▶ **PROBLEM DESCRIPTION**:
What you write must be the listing below in full, word for word, minus its pictures.

>>>>>

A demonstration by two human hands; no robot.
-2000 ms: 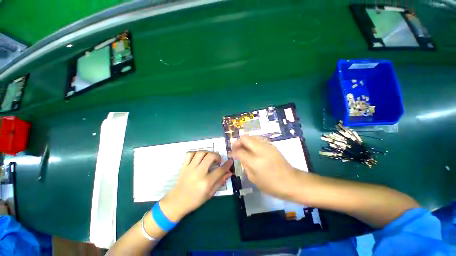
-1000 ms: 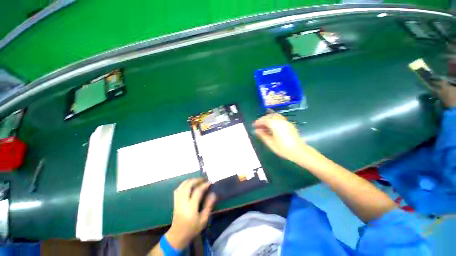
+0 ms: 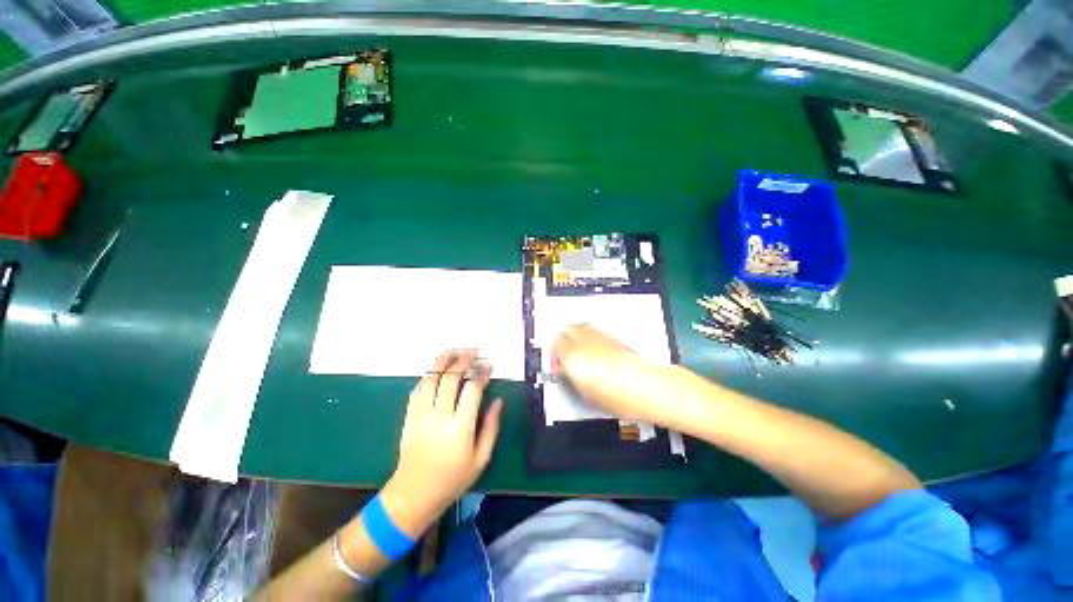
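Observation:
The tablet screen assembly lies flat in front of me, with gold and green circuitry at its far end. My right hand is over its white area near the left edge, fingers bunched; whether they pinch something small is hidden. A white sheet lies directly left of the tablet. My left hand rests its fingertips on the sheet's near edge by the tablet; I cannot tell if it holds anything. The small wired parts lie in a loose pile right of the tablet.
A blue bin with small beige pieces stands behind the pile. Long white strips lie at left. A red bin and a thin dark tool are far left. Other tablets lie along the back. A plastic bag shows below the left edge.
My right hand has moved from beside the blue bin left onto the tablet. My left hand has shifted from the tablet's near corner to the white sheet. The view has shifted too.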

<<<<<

▶ **FINAL ANSWER**:
A demonstration by two human hands; no robot.
-2000 ms: 
-1000 ms: 
+0 ms: 
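Observation:
The tablet screen assembly lies flat in front of me, with gold and green circuitry at its far end. My right hand is over its white area near the left edge, fingers bunched; whether they pinch something small is hidden. A white sheet lies directly left of the tablet. My left hand rests its fingertips on the sheet's near edge by the tablet; I cannot tell if it holds anything. The small wired parts lie in a loose pile right of the tablet.
A blue bin with small beige pieces stands behind the pile. Long white strips lie at left. A red bin and a thin dark tool are far left. Other tablets lie along the back. A plastic bag shows below the left edge.
My right hand has moved from beside the blue bin left onto the tablet. My left hand has shifted from the tablet's near corner to the white sheet. The view has shifted too.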

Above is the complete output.